Philosophy has been working on questions of the mind and meaning for centuries. The thinkers and their analysises are too numerous to count, but for the discussion of happiness, let’s consider two school of thoughts.
As early as the Eygptians, philosophers believed that pleasure should be the primary and proper purpose to human life. Greeks used their word hedonia or ‘delight’ to describe it. Today, we still describe self-indulgence pursuits and behavior as hedonistic. Freud called it “the pleasure principle” and said it provided, in the words of Howard Cutler, “the fundamental motivating force for the entire psychic apparatus…to relieve the tension caused by unfulfilled instinctual drives.”

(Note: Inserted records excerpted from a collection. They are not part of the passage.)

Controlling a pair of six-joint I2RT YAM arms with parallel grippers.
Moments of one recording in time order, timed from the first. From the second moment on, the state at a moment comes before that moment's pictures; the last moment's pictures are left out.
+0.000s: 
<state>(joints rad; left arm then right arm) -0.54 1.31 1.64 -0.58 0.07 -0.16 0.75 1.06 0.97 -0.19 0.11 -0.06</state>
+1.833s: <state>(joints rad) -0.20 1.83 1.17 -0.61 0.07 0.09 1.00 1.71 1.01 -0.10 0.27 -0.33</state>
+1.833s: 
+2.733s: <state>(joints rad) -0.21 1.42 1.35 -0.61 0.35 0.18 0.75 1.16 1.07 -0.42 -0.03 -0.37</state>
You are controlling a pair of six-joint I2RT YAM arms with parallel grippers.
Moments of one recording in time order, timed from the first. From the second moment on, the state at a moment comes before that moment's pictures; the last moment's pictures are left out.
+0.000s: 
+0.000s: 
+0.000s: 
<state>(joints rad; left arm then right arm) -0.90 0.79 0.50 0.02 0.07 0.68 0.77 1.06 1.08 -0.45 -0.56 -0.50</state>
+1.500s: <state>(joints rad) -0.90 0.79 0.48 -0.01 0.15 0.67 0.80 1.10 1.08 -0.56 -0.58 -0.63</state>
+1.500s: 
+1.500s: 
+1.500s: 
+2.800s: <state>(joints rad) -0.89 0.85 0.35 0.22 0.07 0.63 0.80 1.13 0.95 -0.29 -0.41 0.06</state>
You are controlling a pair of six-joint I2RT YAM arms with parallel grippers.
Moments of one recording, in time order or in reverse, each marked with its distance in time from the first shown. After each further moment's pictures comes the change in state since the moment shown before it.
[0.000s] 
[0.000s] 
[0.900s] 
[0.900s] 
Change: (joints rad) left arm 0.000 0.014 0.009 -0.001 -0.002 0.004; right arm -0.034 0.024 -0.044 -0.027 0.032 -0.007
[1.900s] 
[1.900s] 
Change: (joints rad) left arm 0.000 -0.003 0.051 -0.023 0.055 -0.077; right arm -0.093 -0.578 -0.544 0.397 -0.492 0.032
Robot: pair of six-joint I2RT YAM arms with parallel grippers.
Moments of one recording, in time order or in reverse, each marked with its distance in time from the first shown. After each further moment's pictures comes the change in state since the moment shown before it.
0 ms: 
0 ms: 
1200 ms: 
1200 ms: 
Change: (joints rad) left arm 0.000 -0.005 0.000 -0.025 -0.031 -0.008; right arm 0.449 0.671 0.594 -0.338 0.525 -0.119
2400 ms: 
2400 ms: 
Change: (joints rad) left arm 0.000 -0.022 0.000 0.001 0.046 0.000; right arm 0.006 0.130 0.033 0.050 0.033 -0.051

With time, the Greeks advanced the idea of happiness further. Aristotle said singularly pursuing pleasure was vulgar. He believed activity needed to be measured against virtue. The Greek word he used was ‘eudaimonia’, often translated as ‘welfare’ or ‘happiness’. The word, translated literally, means “good spirit” and more recently as ‘human flourishing’. This is the approach Martin Segilman, the father of positive psychology, has advocated in his most recent work, in a effort to bring a greater whole to the discussion of happiness.
Robert Lustig, an endocrinologist and professor at UC-San Francisco, believes the duality is driven by the neurotransmitters in our brain. He associates dopamine with pleasure and desire, flooding the brain following a rewarding stimulus. Dopamine helps us take action toward goals but can also trap us in addiction. On the other side, seratonin in the brain functions to create longer, sustained happiness. In one description, the chemical was described as helping people feel important and significant. That might explain serotonin’s association with both gratitude and depression.
In The Art of Happiness, The Dalai Lama distinguishes between these two schools in a different way. He says pleasure is unstable–“One day it’s here, the next day it is gone.” It’s sex, drugs and Rock ’n Roll. Real happiness, he says, is persistent and stable. It remains through the inevitable ups and downs that make up life. Where the pursuit of pleasure move us further away from life, real happiness moves us towards life and make us more receptive to what is always there.
As with most everything, it is not about seeing these competing or distinct. We experience intense pleasure and long for lasting happiness. The practice is to working with both equally.